Within the Cortex-M family, some of the most widely used ARM microcontrollers include:
- Cortex-M0 – Ultra low power 32-bit MCU for simple embedded applications.
- Cortex-M3 – Feature-rich MCU with DSP and floating point support.
- Cortex-M4 – High-performance MCU with digital signal processing (DSP).
- Cortex-M7 – Highest performance MCU for analytics and machine learning.
- Cortex-M23 – ARMv8-M architecture designed for embedded security.
- Cortex-M33 – Includes TrustZone technology for trusted execution environments.
These Cortex-M MCUs offer a tiered range of capabilities well-suited for the demands of IoT and embedded applications.
Designing with ARM microcontrollers is supported by a range of development tools and software. Some key options include:
- IDEs – Integrated development environments like Keil MDK, IAR EWARM, and Arm Mbed Studio simplify coding, compiling and debugging.
- RTOS – Real-time operating systems like FreeRTOS enable multithreading on resource-constrained devices.
- Embedded C/C++ – Programming languages optimized for microcontrollers.
- Dev boards – Affordable development boards feature ARM evaluation chips and peripherals.
- Debuggers – JTAG debug probes and debuggers like SEGGER J-Link provide real-time debugging.
- Emulators – Virtual models of ARM processors speeds up software development.
- Cloud tools – Services like Arm Pelion IoT platform help manage IoT device fleets.
This accessible and low-cost design ecosystem has fueled the popularity of ARM microcontrollers across a massive range of embedded and IoT products.
ARM Licensing and Ecosystem
A key factor in ARM’s dominance is its fabless semiconductor business model. ARM designs and licenses processor IP rather than manufacturing chips directly.
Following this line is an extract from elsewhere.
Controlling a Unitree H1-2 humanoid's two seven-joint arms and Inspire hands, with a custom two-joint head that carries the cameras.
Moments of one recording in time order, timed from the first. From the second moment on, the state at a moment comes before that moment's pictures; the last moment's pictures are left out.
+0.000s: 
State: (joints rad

This model has allowed:
- Fast proliferation across the industry – Hundreds of companies license and integrate ARM processors.
- Shared R&D costs – ARM invests in advancing its architecture while partners share costs.
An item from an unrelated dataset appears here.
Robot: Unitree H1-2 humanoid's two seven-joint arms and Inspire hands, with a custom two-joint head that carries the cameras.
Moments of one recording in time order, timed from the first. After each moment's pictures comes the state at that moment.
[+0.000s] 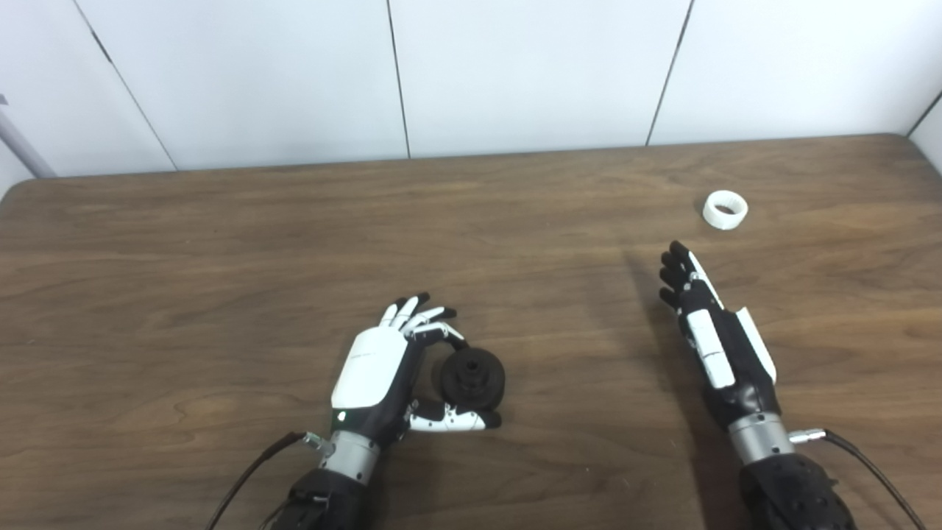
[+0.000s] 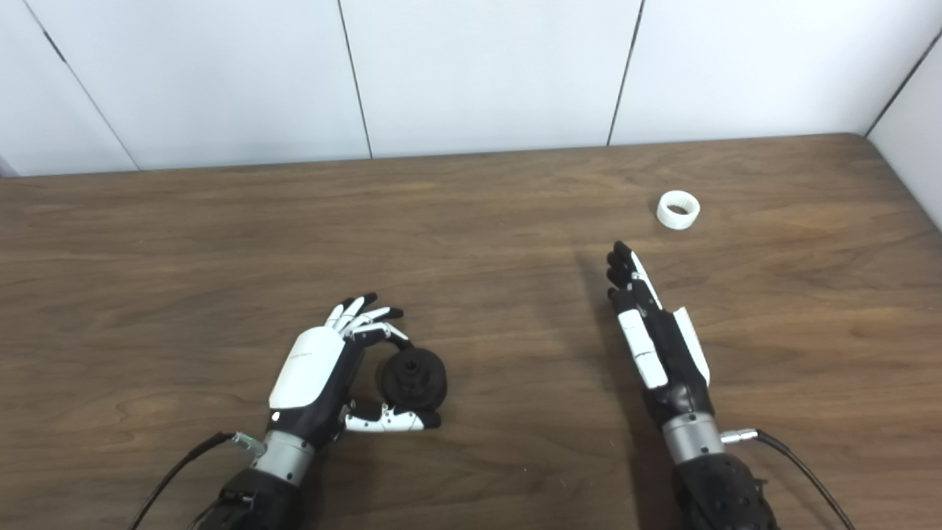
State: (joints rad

- Customization – Partners can optimize ARM processors for their specific application.
- Interoperability – ARM’s consistent architecture enables software reuse across the ecosystem.
In addition to ARM processor IP, the company offers complementary physical IP components critical to chip design like interface, security, and multimedia options. This complete platform approach has made ARM an integral part of the semiconductor supply chain.
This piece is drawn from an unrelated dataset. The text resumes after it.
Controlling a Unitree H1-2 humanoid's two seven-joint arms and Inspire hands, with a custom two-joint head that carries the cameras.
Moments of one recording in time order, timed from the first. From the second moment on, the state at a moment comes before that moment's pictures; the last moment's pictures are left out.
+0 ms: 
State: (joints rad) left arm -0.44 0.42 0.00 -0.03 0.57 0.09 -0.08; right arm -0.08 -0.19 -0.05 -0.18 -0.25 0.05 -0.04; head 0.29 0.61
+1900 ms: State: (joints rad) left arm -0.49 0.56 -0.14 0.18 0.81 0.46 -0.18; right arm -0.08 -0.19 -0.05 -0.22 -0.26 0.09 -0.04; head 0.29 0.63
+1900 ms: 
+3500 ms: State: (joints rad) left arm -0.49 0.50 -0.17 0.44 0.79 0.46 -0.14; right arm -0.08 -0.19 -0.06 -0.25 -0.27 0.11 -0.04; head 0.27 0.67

ARM microcontrollers power a massive range of consumer and industrial electronics. Key factors driving ARM’s dominance are its energy efficiency, broad portfolio scaling from tiny wearables to cloud servers, extensive development ecosystem, and fabless licensing model enabling low-cost custom silicon solutions. For embedded and IoT applications requiring low cost and power efficiency, ARM microcontrollers will continue proliferating across devices and systems for the foreseeable future.